## Dataset extract

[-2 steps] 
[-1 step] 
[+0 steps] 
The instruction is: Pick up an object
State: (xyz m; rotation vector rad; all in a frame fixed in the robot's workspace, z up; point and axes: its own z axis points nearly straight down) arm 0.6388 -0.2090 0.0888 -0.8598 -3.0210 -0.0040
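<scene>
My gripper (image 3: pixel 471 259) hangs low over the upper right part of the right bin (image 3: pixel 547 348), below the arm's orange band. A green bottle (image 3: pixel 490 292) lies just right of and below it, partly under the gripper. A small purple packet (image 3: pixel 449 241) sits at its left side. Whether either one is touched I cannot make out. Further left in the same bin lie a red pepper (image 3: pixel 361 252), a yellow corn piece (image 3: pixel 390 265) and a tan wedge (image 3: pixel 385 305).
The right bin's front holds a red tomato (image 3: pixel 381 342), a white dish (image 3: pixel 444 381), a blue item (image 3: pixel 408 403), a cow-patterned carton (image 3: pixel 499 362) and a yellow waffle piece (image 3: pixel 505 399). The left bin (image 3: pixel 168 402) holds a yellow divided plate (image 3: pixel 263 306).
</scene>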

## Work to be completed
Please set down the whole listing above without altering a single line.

## Task response
[-2 steps] 
[-1 step] 
[+0 steps] 
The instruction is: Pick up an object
State: (xyz m; rotation vector rad; all in a frame fixed in the robot's workspace, z up; point and axes: its own z axis points nearly straight down) arm 0.6388 -0.2090 0.0888 -0.8598 -3.0210 -0.0040
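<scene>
My gripper (image 3: pixel 471 259) hangs low over the upper right part of the right bin (image 3: pixel 547 348), below the arm's orange band. A green bottle (image 3: pixel 490 292) lies just right of and below it, partly under the gripper. A small purple packet (image 3: pixel 449 241) sits at its left side. Whether either one is touched I cannot make out. Further left in the same bin lie a red pepper (image 3: pixel 361 252), a yellow corn piece (image 3: pixel 390 265) and a tan wedge (image 3: pixel 385 305).
The right bin's front holds a red tomato (image 3: pixel 381 342), a white dish (image 3: pixel 444 381), a blue item (image 3: pixel 408 403), a cow-patterned carton (image 3: pixel 499 362) and a yellow waffle piece (image 3: pixel 505 399). The left bin (image 3: pixel 168 402) holds a yellow divided plate (image 3: pixel 263 306).
</scene>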

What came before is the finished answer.